**EXERCISE DESCRIPTION**
Lines containing the word "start": say how many there are in the listing, with only the number as the answer.

**STORED DATA**
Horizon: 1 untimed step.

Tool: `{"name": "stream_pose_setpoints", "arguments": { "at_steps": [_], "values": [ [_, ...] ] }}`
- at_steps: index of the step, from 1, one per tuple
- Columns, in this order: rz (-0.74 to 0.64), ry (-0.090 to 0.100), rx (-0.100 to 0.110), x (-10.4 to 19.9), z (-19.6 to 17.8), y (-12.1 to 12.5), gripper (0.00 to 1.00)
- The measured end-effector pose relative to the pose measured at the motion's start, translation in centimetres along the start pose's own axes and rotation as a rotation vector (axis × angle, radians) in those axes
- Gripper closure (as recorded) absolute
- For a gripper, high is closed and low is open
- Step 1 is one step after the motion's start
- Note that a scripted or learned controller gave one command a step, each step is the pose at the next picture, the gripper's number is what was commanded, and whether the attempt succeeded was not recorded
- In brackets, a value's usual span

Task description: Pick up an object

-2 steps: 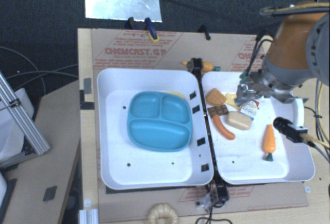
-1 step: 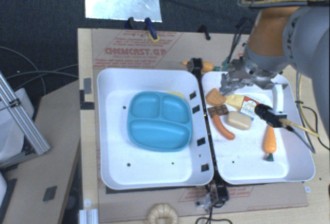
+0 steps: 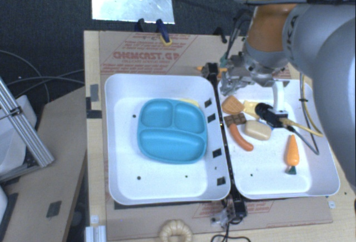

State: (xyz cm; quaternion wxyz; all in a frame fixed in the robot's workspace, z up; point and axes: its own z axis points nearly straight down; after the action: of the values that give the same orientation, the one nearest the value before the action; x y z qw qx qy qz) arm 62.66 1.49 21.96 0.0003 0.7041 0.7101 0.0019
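The robot's hand (image 3: 231, 84) hangs over the far left corner of the right bin (image 3: 320, 179); whether it is wide or narrow cannot be told, and nothing shows gripped in it. Just below it lie small food toys: a tan wedge (image 3: 232, 105), a brown block (image 3: 234, 119), a red sausage (image 3: 241, 138), a cream piece (image 3: 258, 130) and, farther right, a carrot (image 3: 292, 152). The left bin (image 3: 119, 179) holds a blue divided plate (image 3: 171, 130). Judging from this, no object is picked yet; descent and grasp remain.
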Motion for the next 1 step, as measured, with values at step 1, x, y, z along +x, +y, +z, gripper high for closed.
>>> {"name": "stream_pose_setpoints", "arguments": {
  "at_steps": [1],
  "values": [
    [0.001, -0.001, -0.002, 2.64, 0.06, 3.85, 1.0]
  ]
}}
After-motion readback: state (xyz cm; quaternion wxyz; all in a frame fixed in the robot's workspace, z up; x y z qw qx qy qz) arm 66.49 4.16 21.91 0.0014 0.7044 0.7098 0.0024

**WRITTEN RESPONSE**
2